I was wondering, if I could solve it with soft references
What is it that you are trying to solve? Are you running into memory problems, or are you prematurely optimizing?
In any case,
The implementation should be altered a bit if you were to use it. As has been noted, it isnt thread-safe. Multiple threads could access the method at the same time, allowing multiple copies of your collection to be created. If these collections were then strongly referenced for the remainder of your program you would end up with more memory consumption, not less
A reason to use SoftReferences is to avoid running out of memory, as there is no contract other than that they will be cleared before the VM throws an OutOfMemoryError. Therefore there is no guaranteed benefit of this approach, other than not creating the cache until it is first used.

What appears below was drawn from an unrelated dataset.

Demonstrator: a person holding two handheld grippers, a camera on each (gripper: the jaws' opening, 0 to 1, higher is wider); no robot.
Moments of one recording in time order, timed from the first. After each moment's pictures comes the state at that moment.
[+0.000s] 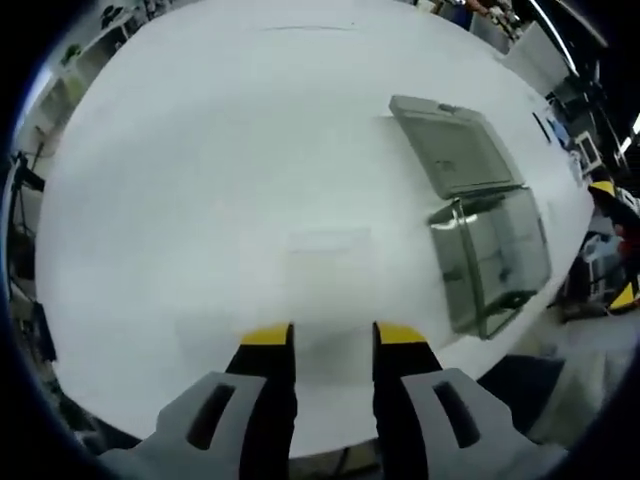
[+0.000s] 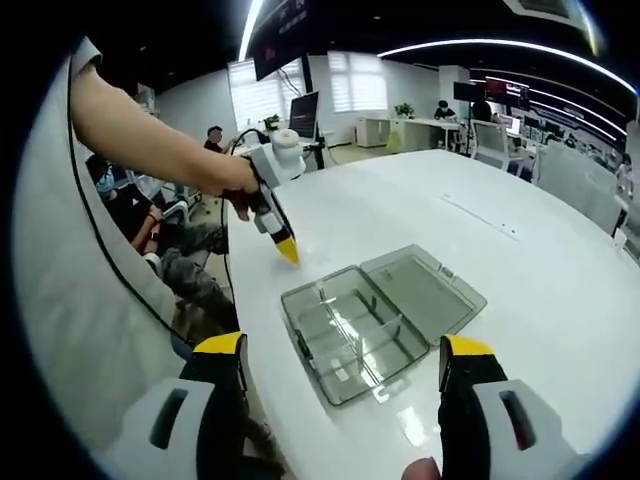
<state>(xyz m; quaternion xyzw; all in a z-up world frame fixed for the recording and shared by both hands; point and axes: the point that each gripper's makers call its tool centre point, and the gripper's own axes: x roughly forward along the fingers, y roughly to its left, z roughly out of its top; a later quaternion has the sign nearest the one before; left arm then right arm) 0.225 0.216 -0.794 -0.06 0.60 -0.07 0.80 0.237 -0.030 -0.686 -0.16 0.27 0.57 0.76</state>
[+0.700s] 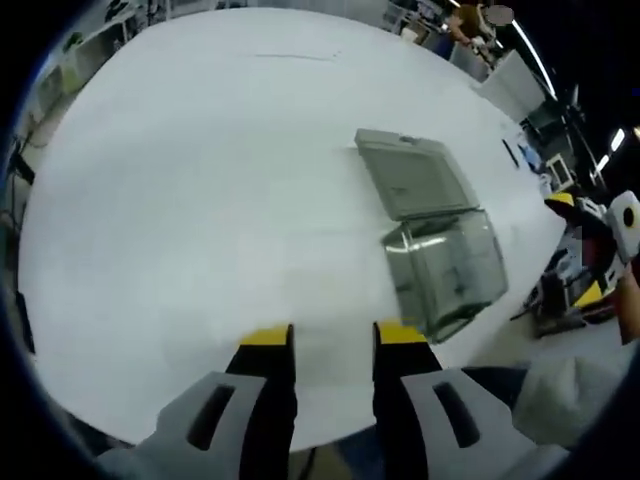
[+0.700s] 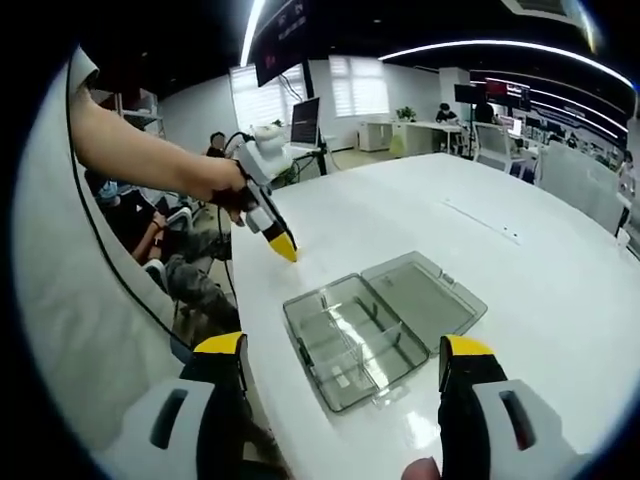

The first thing I notice about the code is that it mixes generic with raw types. That is just going to lead to a mess. javac in JDK7 has -Xlint:rawtypes to quickly spot that kind of mistake before trouble starts.
The code is not thread-safe but uses statics so is published across all threads. You probably don' want it to be synchronized because the cause problems if contended on multithreaded machines.
A problem with use a SoftReference for the entire cache is that you will cause spikes when the reference is cleared. In some circumstances it might work out better to have ThreadLocal<SoftReference<Map<K,V>>> which would spread the spikes and help-thread safety at the expense of not sharing between threads.
However, creating a smarter cache is more difficult. Often you end up with values referencing keys. There are ways around this bit it is a mess. I don't think ephemerons (essentially a pair of linked References) are going to make JDK7. You might find the Google Collections worth looking at (although I haven't).
java.util.LinkedHashMap gives an easy way to limit the number of cached entries, but is not much use if you can't be sure how big the entries are, and can cause problems if it stops collection of large object systems such as ClassLoaders. Some people have said you shouldn't leave cache eviction up to the whims of the garbage collector, but then some people say you shouldn't use GC.